Closing Market Report

Star-Bulletin news services

Telecom problems sink stocks

By Lisa Singhania
Associated Press

NEW YORK >> A bleak earnings forecast from Ericsson brought out more skeptics on Wall Street today, triggering a sharp stock selloff amid concerns that business isn't strong enough to justify higher stock prices.

The Dow Jones industrials fell 1.2 percent, while the Nasdaq composite index lost more than 2.1 percent of its value. Analysts, noting that trading volume was relatively light, said the market was suffering from investors' apathy and frustration.

The Dow closed down 120.68 to 10,136.43. The Nasdaq tumbled 38.15 to 1,758.68. The Standard & Poor's 500 index dropped 17.34 to 1,107.83.

Decliners led advancers nearly 2 to 1 on the New York Stock Exchange, with 1,969 down, 1,197 up and 198 unchanged. Volume was 1.16 billion shares. The NYSE composite index lost 7.73 to 586.05, the American Stock Exchange composite index fell 3.14 to 921.58 and the Russell 2000 index fell 6.47 to 510.93.

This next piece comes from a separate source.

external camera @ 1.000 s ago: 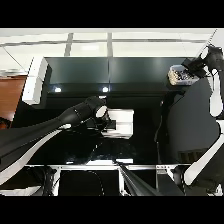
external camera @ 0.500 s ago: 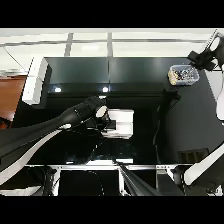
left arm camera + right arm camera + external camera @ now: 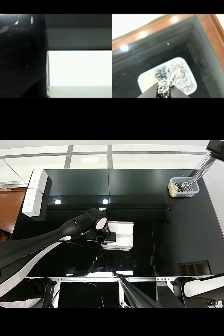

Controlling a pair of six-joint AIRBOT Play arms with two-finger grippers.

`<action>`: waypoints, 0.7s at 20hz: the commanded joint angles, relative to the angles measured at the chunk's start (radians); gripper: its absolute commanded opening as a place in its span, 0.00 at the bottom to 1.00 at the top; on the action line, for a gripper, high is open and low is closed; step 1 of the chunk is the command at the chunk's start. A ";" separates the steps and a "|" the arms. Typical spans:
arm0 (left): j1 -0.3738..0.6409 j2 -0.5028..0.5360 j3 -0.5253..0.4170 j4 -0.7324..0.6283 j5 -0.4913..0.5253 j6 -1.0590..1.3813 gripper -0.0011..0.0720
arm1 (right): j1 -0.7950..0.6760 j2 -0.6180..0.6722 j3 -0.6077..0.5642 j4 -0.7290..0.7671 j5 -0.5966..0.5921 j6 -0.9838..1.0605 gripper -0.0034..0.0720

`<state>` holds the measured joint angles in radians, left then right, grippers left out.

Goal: Fold the box and place the chain.

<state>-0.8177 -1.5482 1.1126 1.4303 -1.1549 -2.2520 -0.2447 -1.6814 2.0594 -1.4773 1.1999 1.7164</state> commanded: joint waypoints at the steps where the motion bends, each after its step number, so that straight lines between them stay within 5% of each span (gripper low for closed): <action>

The Treasury's 2-year note was unchanged at 100 1832; its yield remained at 3.31 percent. The 10-year note rose 18 to 97 2 1/32; its yield fell 2 basis points to 5.18 percent. The 30-year bond gained 18 to 95 2532; its yield slipped 1 basis point to 5.67 percent.

Investors sold Ericsson after it announced up to 17,000 job cuts, about 20 percent of its work force, and reduced its forecast for future quarters. The stock lost 80 cents, or 22.6 percent, to $2.74. The news was the latest difficulty for the troubled telecom sector.

Ericsson's performance also made Wall Street nervous about other telecom stocks. AT&T tumbled 75 cents, or 5.2 percent, to $13.75, ahead of earnings due out later this week. SBC Communications lost $1.06 to $31.66. Both companies are Dow stocks.

Among the biggest losers was WorldCom, which fell $1.97, or 32.9 percent, to $4.01. The telecom company reduced its 2002 financial outlook Friday for its WorldCom Group because of weaker sales in its data and phone services.

Lucent Technologies, the biggest U.S. maker of telephone equipment, said today it will eliminate about 6,000 more jobs, or 11 percent of the company's work force, after second-quarter sales slid 40 percent. Its loss for the period ended March 31 narrowed on lower costs. The work force will be pared to about 50,000 people by the end of September from 56,000 last quarter, Lucent said.